• [What is being asked]
After checking the listing below, say how many of its lines contain the string "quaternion". Only the number is needed.
# # # #
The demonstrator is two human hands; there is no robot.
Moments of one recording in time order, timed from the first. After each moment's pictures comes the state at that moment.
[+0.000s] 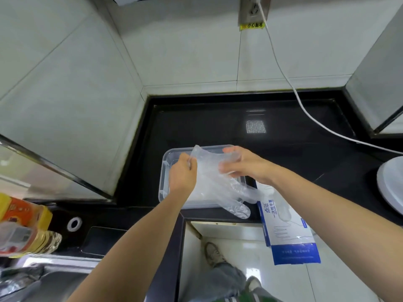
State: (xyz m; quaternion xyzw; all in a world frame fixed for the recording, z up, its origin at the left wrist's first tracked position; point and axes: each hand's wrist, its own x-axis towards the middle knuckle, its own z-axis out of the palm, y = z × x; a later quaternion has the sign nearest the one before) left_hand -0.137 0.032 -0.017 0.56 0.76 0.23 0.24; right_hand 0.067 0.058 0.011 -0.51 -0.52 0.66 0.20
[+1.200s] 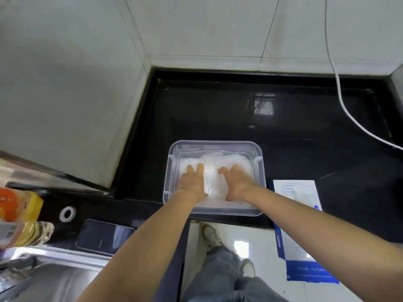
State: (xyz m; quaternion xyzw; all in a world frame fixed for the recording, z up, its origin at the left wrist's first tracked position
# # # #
• [Exercise answer]
2